**About this exercise:**
Your job is to transcribe the material exactly. Keep every line.

※

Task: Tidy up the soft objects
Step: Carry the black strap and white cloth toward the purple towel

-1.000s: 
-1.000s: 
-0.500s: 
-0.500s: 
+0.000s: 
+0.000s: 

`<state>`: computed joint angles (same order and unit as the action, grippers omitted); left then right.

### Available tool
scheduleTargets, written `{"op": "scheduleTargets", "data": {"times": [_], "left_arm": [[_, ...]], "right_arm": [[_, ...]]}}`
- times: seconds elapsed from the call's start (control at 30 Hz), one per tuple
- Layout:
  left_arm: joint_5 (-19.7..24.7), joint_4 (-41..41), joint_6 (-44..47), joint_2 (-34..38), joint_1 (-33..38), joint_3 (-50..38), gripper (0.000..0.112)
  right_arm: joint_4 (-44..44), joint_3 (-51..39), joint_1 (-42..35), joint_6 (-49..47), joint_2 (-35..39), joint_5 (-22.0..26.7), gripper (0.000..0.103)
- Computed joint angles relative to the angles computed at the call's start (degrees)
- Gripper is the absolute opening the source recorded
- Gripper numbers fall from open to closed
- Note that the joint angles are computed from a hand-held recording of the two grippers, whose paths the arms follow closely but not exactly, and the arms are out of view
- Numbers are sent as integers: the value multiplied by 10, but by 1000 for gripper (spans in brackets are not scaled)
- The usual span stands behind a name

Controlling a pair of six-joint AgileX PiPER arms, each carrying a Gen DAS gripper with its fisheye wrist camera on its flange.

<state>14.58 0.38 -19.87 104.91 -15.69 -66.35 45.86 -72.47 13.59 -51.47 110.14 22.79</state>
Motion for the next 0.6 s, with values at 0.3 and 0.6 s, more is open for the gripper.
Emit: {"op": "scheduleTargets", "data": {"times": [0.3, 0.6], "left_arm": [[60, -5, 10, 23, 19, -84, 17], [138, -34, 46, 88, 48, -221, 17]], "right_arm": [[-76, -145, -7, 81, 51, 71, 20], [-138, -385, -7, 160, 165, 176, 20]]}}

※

**Solution for this exercise:**
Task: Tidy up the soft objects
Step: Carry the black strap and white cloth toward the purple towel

-1.000s: 
-1.000s: 
-0.500s: 
-0.500s: 
+0.000s: 
+0.000s: 

`<state>`: computed joint angles (same order and unit as the action, grippers omitted); left then right.

### Available tool
scheduleTargets, written `{"op": "scheduleTargets", "data": {"times": [_], "left_arm": [[_, ...]], "right_arm": [[_, ...]]}}`
- times: seconds elapsed from the call's start (control at 30 Hz), one per tuple
- Layout:
  left_arm: joint_5 (-19.7..24.7), joint_4 (-41..41), joint_6 (-44..47), joint_2 (-34..38), joint_1 (-33..38), joint_3 (-50..38), gripper (0.000..0.112)
  right_arm: joint_4 (-44..44), joint_3 (-51..39), joint_1 (-42..35), joint_6 (-49..47), joint_2 (-35..39), joint_5 (-22.0..26.7), gripper (0.000..0.103)
- Computed joint angles relative to the angles computed at the call's start (degrees)
- Gripper is the absolute opening the source recorded
- Gripper numbers fall from open to closed
- Note that the joint angles are computed from a hand-held recording of the two grippers, whose paths the arms follow closely but not exactly, and the arms are out of view
- Numbers are sent as integers: the value multiplied by 10, but by 1000 for gripper (spans in brackets are not scaled)
- The usual span stands behind a name

Controlling a pair of six-joint AgileX PiPER arms, each carrying a Gen DAS gripper with its fisheye wrist camera on its flange.

<state>14.58 0.38 -19.87 104.91 -15.69 -66.35 45.86 -72.47 13.59 -51.47 110.14 22.79</state>
Motion for the next 0.6 s, with values at 0.3 and 0.6 s, more is open for the gripper.
Emit: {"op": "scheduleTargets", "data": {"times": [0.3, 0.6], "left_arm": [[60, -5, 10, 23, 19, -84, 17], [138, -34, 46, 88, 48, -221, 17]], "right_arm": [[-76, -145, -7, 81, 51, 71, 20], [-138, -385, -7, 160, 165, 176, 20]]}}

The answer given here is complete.